Can I connect Quincy to my existing tools?¶
Yes. Quincy can connect to any MCP server (the open standard for AI tool integrations) and can also wrap REST APIs that have an OpenAPI or Swagger spec. You can connect tools for task management, calendars, smart home devices, databases, and more. Ask Quincy to set up a connection and it walks you through the process. See Extending Quincy with MCP for details.

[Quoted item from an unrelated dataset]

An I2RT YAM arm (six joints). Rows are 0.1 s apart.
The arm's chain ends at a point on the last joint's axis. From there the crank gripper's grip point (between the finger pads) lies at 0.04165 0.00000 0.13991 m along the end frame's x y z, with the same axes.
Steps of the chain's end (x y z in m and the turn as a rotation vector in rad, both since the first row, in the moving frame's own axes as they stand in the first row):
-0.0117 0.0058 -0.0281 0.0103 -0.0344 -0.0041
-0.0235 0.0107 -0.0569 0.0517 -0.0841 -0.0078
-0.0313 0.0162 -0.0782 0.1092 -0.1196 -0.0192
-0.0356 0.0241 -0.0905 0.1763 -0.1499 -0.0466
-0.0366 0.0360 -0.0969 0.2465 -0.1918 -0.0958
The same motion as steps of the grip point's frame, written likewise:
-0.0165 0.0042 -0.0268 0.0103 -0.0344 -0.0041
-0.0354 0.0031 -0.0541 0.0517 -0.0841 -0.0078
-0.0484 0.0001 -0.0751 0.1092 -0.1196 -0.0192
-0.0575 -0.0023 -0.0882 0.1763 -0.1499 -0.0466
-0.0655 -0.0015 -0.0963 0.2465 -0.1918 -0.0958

How does Quincy compare to Lasso MCP Gateway?¶
Both Quincy and Lasso MCP Gateway help make AI tool usage safer, but they solve different problems. Lasso is a transparent proxy that adds automated security scanning (token masking, PII detection, prompt injection filtering) to your existing MCP setup. Quincy is a full agent platform with a built-in MCP firewall that includes human-in-the-loop approval — you can require manual confirmation before specific tool calls execute, staying in the decision loop at runtime rather than relying solely on pre-defined rules. For a detailed comparison, see Quincy vs Lasso MCP Gateway.
Agents¶
Can I build my own agents?¶
Yes. You can ask Quincy to create a custom agent for any task — scan email for action items, manage your smart home, query a database, or anything else you need. You define the agent's purpose, tools, and restrictions together in conversation, and Quincy handles the rest. See How the Agent System Works for the full guide.

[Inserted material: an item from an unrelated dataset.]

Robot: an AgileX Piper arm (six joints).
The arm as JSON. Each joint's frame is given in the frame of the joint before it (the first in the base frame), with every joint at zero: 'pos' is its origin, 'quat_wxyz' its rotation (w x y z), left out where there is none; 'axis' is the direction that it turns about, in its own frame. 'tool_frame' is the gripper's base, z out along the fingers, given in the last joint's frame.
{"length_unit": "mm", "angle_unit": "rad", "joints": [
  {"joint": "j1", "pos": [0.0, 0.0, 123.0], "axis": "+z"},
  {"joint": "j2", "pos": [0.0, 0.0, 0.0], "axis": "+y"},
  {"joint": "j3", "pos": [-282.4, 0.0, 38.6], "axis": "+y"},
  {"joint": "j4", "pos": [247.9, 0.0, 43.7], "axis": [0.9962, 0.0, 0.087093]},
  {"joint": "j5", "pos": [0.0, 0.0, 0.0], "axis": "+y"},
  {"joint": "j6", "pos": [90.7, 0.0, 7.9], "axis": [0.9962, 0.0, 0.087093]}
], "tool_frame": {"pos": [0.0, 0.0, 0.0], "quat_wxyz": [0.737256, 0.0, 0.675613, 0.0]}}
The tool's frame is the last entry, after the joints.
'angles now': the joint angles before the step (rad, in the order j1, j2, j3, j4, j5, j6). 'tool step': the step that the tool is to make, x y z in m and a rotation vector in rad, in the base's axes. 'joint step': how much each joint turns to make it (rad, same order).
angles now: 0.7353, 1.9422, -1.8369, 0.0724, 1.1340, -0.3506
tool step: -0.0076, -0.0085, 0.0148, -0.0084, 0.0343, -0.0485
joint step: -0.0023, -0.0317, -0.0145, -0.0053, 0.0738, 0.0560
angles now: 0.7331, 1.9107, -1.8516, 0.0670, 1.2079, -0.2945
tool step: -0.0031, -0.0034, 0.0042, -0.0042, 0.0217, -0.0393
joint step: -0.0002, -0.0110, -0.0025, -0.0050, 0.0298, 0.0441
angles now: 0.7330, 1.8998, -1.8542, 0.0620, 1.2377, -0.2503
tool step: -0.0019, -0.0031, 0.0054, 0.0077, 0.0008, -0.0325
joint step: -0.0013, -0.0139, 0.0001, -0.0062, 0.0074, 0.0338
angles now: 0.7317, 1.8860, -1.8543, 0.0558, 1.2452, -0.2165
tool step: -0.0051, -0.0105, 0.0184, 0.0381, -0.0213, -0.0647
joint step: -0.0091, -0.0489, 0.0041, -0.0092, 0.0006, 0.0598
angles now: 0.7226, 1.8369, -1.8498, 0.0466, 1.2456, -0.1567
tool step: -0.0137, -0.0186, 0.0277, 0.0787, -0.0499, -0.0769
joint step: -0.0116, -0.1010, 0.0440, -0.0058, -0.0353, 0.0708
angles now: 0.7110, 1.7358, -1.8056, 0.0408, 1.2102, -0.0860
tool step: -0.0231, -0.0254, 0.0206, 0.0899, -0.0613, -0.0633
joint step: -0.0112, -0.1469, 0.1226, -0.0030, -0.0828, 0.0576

Can I modify built-in agents?¶
Yes. Every agent in Quincy — including the ones that ship with it — can be customized. If a built-in agent is too verbose, uses the wrong model, or has access to tools it doesn't need, you can change its system prompt, model, and tool permissions. There are no special agents that are off-limits. See How the Agent System Works for details.
Troubleshooting & Cost¶
What do I do if something isn't working?¶
Quincy has a built-in diagnostic tool that can check your setup, test connections to model providers, and identify common problems. Ask Quincy to run diagnostics, or see Doctor for what it checks and how to interpret the results.

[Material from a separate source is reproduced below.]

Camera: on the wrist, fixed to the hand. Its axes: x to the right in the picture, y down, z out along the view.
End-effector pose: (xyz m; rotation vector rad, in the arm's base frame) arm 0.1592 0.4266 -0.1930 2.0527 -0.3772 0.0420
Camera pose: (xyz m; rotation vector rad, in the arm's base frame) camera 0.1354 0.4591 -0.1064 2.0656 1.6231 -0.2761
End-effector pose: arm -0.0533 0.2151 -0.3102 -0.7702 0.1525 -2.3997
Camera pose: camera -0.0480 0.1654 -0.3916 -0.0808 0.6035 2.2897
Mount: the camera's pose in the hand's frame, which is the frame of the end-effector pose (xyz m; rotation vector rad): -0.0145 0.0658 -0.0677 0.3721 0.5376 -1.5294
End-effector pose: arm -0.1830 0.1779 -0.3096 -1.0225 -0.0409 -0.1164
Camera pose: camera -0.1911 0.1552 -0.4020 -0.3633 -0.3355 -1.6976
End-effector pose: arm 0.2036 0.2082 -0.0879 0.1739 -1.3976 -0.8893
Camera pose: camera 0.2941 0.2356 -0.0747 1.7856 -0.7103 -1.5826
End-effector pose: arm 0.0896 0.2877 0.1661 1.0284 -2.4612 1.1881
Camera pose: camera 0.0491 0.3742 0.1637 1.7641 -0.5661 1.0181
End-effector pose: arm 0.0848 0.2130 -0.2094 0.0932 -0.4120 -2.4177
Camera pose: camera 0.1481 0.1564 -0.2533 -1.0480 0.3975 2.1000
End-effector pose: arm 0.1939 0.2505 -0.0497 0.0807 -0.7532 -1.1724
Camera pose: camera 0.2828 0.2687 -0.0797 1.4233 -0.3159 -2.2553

Does Quincy work on iPhone?¶
Yes, with a server running on your Mac. Quincy's server handles the AI processing, and you connect from your iPhone over your local network. The conversation happens on your phone; the work happens on your Mac. See Server & Clients for setup instructions.
How can I reduce API costs?¶
Use local models for routine tasks and reserve cloud models for complex reasoning. Quincy's hybrid setup lets you mix local and cloud models across different agents, so you only pay for cloud API calls when you need the extra capability. See Saving Money with Local LLMs for a detailed guide.